▸ INFORMATION PROVIDED:

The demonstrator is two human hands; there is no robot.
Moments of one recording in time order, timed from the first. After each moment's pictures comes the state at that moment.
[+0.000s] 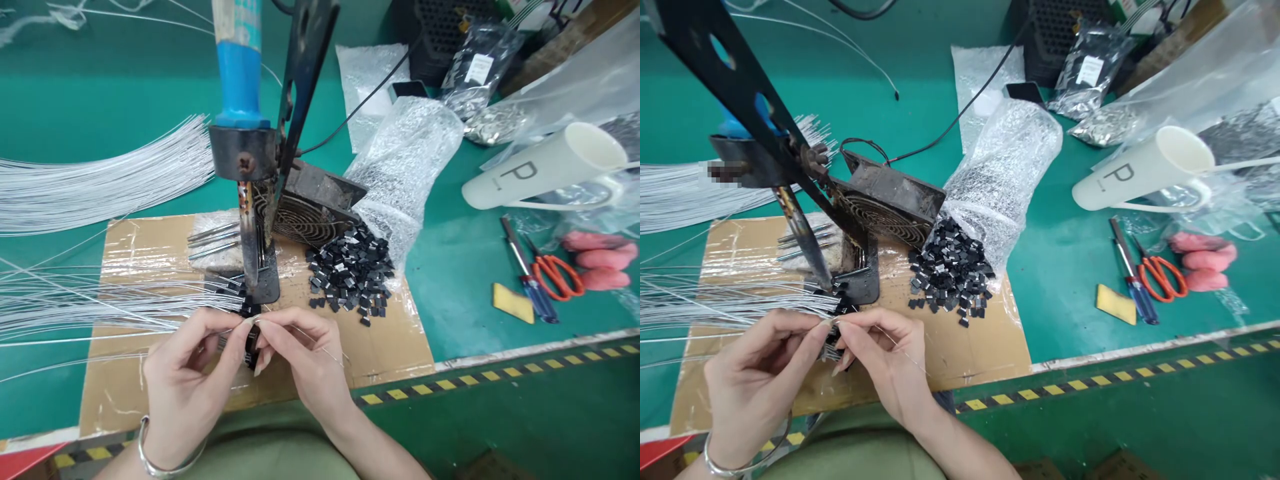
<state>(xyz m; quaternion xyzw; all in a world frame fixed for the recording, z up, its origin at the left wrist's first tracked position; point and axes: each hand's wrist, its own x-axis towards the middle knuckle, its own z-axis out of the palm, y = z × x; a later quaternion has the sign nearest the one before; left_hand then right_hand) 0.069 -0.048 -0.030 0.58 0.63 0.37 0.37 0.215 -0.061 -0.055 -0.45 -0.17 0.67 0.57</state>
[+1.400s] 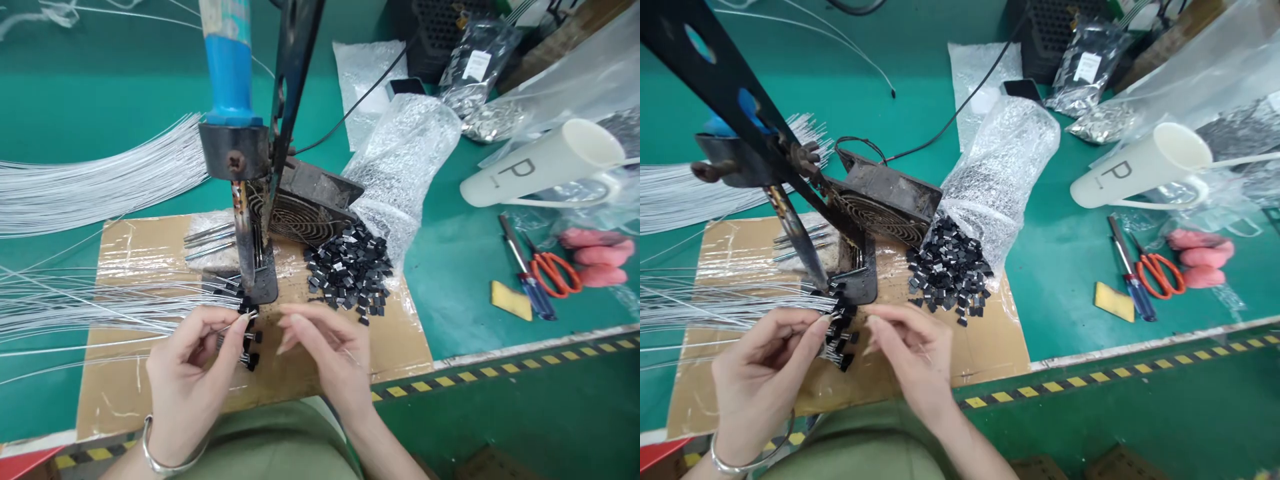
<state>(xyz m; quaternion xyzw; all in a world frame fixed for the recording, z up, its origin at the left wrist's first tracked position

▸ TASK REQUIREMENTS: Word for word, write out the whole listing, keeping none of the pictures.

▸ REPLY:
The demonstrator is two human hands; there is no robot.
Moments of one recording in time order, timed from the first. After each moment's pictures comes the state at that moment.
[+0.000s] 
<state>(xyz m; quaternion xyzw; all in a world frame fixed for the recording, z up, its origin at the left wrist's first tracked position; point and axes: each hand's wrist, its own x-axis towards the middle knuckle, its own z-axis out of the palm, y = z × x; a later quaternion has the sign nearest the one before; left_hand then right_hand) 0.069 -0.048 -0.030 0.58 0.63 0.37 0.37 0.215 -0.061 -0.055 -0.45 -0.17 0.67 0.57</state>
[+1.400s] 
<state>(xyz m; quaternion xyzw; all in a world frame fixed for the recording, z up, its origin at the left wrist's first tracked position

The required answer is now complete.